Jacopo had taken refuge with the Master, his pale pretty face quite impassive, his eyes, sinister in their brilliance, turned to Leonardo with mute supplication.

Leonardo would have appeased the tumult, but on his face sat a strange air of perplexity and weakness, not lost upon the contemptuous Cesare.

Presently the noise subsided of itself; and then Leonardo, with his customary calm, called Giovanni and invited him to an inspection of the Cenacolo, the Last Supper; his greatest work. Giovanni flushed with pleasure, and they went together.


V

However they paused by the courtyard fountain that Leonardo, after his sleepless night, might refresh himself by bathing his face. The day was cloudy, but windless, and over all things streamed an argent light which seemed to come from under water; days like these pleased the artist best for painting.
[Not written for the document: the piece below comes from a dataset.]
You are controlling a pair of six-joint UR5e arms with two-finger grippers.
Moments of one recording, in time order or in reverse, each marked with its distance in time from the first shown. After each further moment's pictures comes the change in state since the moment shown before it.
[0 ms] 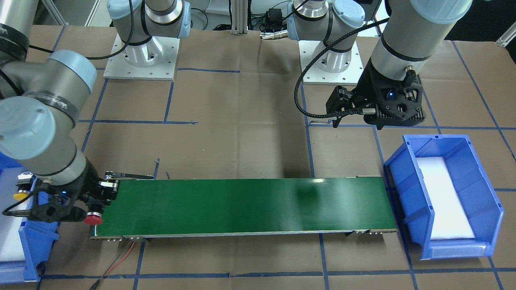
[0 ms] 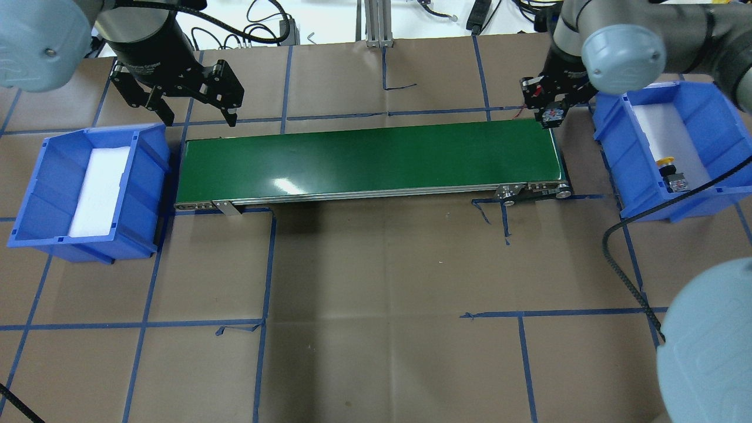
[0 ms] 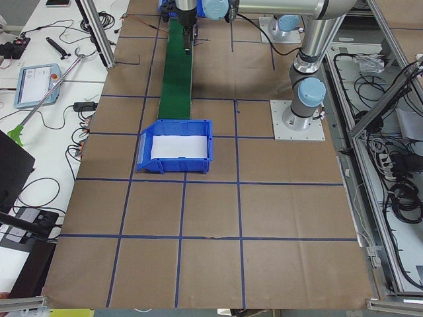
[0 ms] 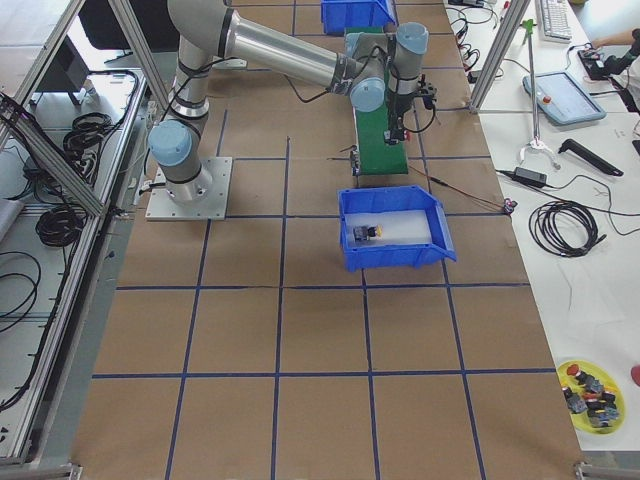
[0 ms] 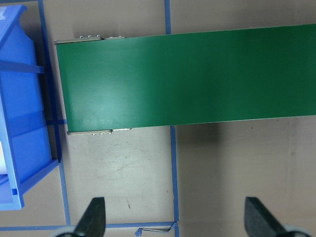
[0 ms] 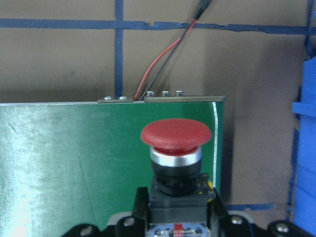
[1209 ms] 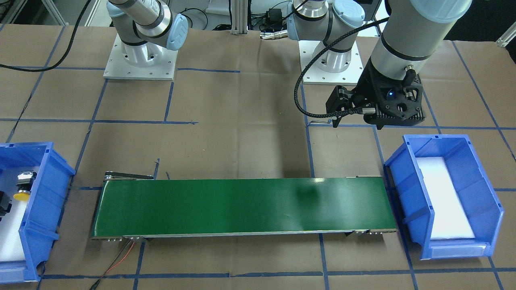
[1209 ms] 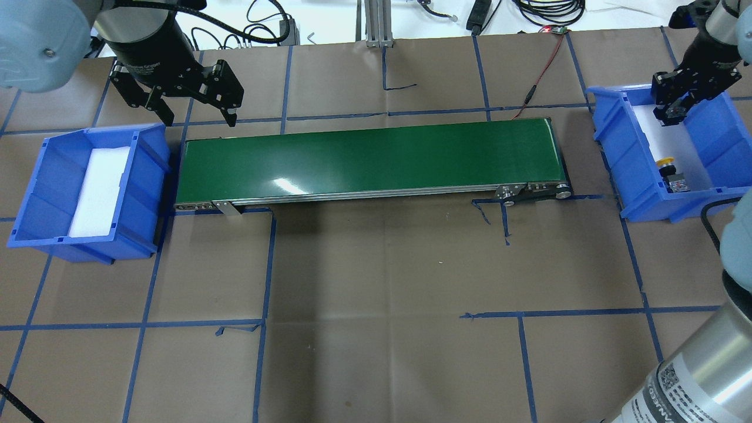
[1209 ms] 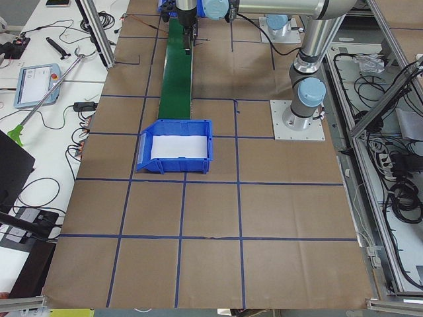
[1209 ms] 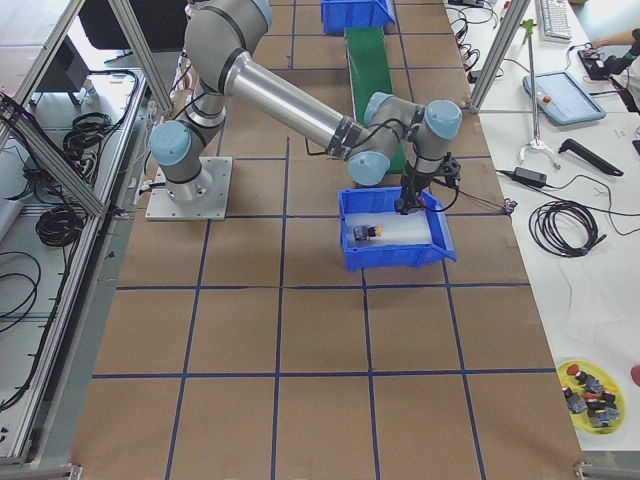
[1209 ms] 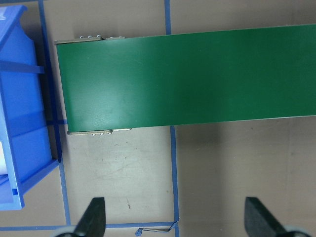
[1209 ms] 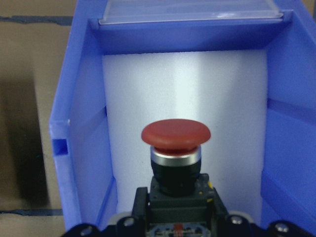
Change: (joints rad) left arm 0.000 0.000 0.000 0.000 0.000 0.000; right arm -0.286 0.160 -0.131 0.032 0.005 -0.313
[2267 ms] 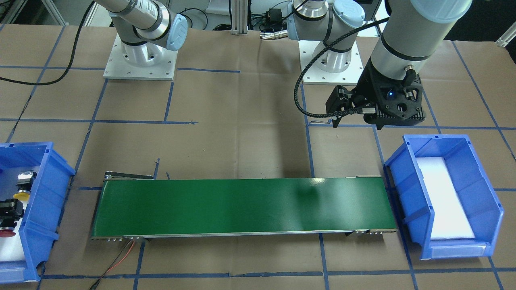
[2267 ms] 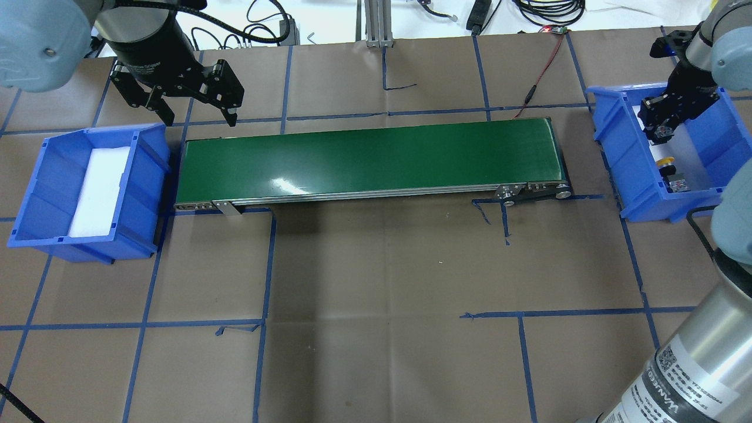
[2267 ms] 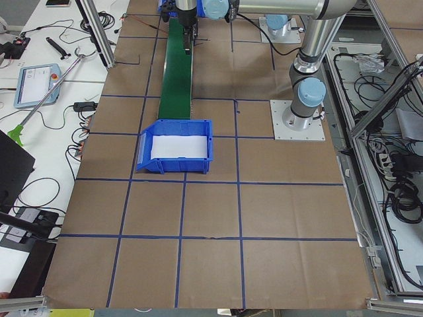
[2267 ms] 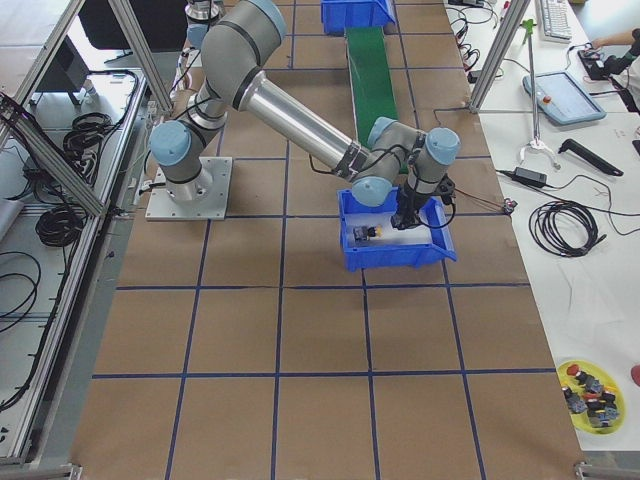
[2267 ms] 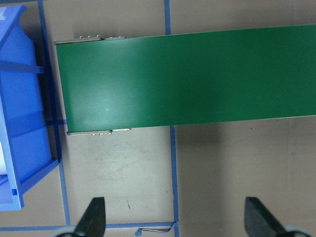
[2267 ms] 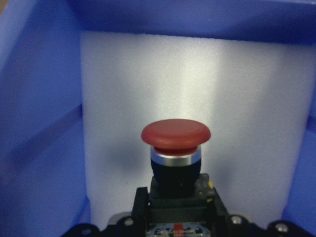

They were still at the well when the boy Jacopo crept up, bearing in his hands a little case made of bark.

'Messer Leonardo,' he murmured, 'I have brought it—for you,' and cautiously raising the lid he showed a huge imprisoned spider. 'I have watched it this three days,' he said enthusiastically; ''tis poisonous! And 'tis a terror to see how he devoureth flies!'

His face was radiant now, and catching a fly he gave it to the captive. The spider seized the victim with its hairy legs, and there was a fight and great buzzing.

'He sucks it! He sucks it!' cried the child in an ecstasy; and Leonardo bent over the struggling creatures to watch.

It seemed to Giovanni that on the two so different faces was the same expression: a hideous pleasure in the horrible.